Was I supposed to let it go? I hear a bunch of moans and groans out there amongst the people that care
about me. Is he seriously gonna go there...again?!? You know, at this point, I may have a right to. It
doesn't even come down to being the bigger person or letting the shit go. It's obvious that your life has
been so twisted and torn from the beginning that you've been ed up beyond repair. Imagine it, you sane
people in blog land, because this shit is just bouncing right off of her naive sense of self worth, imagine
going through life clinging, every second, to anything, and god knows, f**king anything that will eve
f**kn remotely acknowledge you. Imagine, feeling so worthless and helpless that when someone
shows you an ounce of interest, you jump on it because you cannot fathom what true self respect or self
worth is. Imagine, having a husband...seperating from him...finding a boyfriend that cares for you
endlessly...leave the boyfriend to go back to the husband as you come to find out you're carrying the
boyfriend's child...lie to the husband that the child is his and proceed to get a divorce and cut all
ties...neglect the relationship with the boyfriend because you "didn't know what to say to" him, and
further sabotage it because you will only speak to him "now or never." Neglect the relationship to the
point of having an abortion without the boyfriend knowing any of this was even going on...then, travel
to michigan to find the next husband to be...because, remember, anyone that will love you, must be
worth it. Just throw it all away, for a different situation, not even a better one...enless better means less
complex. Hahahaha. Are you serious? The perfect husband and son? The perfect family? Here's some
news for you 'princess', the perfect family suggests the sums of all the parts to indeed be perfect as
well. And though, I've only seen the pictures you've most whorishly protrayed (yeah, a little over the
top on my comments, but f**k you), he could be a great guy after you get past the snaggle tooth and
dorky appearance. Here it comes, the big come back, 'Oh, dorky? At least he doesn't love Star Wars.'
Well you know what bitch? At least I don't live in Michigan, last I checked they were runner up to the
best school in the nation...OSU. Again, cheap shot...nothing to do with anything. Here's the point. Ever
since I met you all you could do is wonder and talk about what other people thought of you. It was
amusing at first, something I remember going through in...oh...well...f**king high
school?!?...yeah...well...as much sense as it makes now...I didn't put two and two together at that
juncture...I suppose I was still enjoying the f**king sessions during Sunday football when my friends
were in the living room...or the blow jobs on the couch... Anyways...again off topic? You'll have to
excuse me, I'm not as centered or focused as you seem to be these days. I mean, my current situation
with work, and my apt, and even past girls (eh hem) are well documented...but seeing as how you can
go through a divorce, boyfriend, abortion, and engagement all in the matter of a month and a half and
still say everything in the world is fabulous...hey, I suppose deep down I envy you. Hahahahaha, wait,
holy shit...that didn't go over well did it? No one believed that one did they? OK, let's try this on for
size. Not only do I not envy you, I dispise you. Everything you've said or done over the past few weeks
have been nothing short than to lie and manipulate yourself into the life that you've been seeking. A
life, apparently showen through your actions, of denial and 'stability' which you would describe as a
husband and a place to call home. Hahaha. You're a moron and undeserving of anything righteous or
respectable in this world. I hold your memory as bitter as I hold an encounter with a bum on the street.
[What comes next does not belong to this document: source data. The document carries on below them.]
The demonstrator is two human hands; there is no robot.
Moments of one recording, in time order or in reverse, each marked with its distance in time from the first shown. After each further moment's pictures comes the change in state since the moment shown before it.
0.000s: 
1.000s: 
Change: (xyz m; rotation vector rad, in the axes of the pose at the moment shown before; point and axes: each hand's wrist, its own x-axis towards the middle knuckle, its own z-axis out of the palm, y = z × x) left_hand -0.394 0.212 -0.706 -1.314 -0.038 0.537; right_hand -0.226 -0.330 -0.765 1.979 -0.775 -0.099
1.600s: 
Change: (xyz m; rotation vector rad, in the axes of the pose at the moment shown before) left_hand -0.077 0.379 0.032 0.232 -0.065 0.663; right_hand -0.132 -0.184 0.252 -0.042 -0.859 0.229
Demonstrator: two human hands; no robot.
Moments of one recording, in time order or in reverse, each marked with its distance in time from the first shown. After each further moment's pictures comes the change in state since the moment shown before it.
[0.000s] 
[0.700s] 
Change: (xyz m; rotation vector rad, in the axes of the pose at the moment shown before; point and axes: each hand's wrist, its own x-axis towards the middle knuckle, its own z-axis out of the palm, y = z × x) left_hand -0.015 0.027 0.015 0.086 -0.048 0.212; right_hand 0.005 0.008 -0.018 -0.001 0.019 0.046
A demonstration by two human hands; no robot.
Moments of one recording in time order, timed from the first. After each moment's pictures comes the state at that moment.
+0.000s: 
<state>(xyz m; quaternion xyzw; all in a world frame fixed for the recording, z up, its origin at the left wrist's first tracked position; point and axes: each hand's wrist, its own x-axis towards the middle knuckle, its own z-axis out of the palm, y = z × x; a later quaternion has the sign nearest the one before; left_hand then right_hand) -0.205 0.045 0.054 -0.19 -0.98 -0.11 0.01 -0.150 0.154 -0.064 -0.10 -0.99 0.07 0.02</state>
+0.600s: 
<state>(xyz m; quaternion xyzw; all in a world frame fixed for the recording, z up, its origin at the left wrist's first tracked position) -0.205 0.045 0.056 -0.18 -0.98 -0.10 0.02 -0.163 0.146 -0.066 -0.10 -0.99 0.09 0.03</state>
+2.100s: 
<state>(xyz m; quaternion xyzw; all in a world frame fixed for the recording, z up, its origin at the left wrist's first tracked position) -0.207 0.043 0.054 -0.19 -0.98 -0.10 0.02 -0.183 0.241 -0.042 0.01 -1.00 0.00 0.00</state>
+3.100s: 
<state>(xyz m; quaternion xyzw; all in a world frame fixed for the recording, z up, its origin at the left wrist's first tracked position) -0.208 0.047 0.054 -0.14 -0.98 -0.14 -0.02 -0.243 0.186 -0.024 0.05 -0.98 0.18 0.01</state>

You say you're happy, you say it's the perfect life, the perfect family...well help the rest of the sane
world and stay there. My prayer...my prayer was once to realize what was truly taken away from me.
Now, it's to never be burdened with any form of compassion for your undeserving soul, ever again. You
want closure? How's this for closure. F**k you Tara. I hope you freeze to death in michigan. Too
harsh? Yeah, well, bitch deserves it.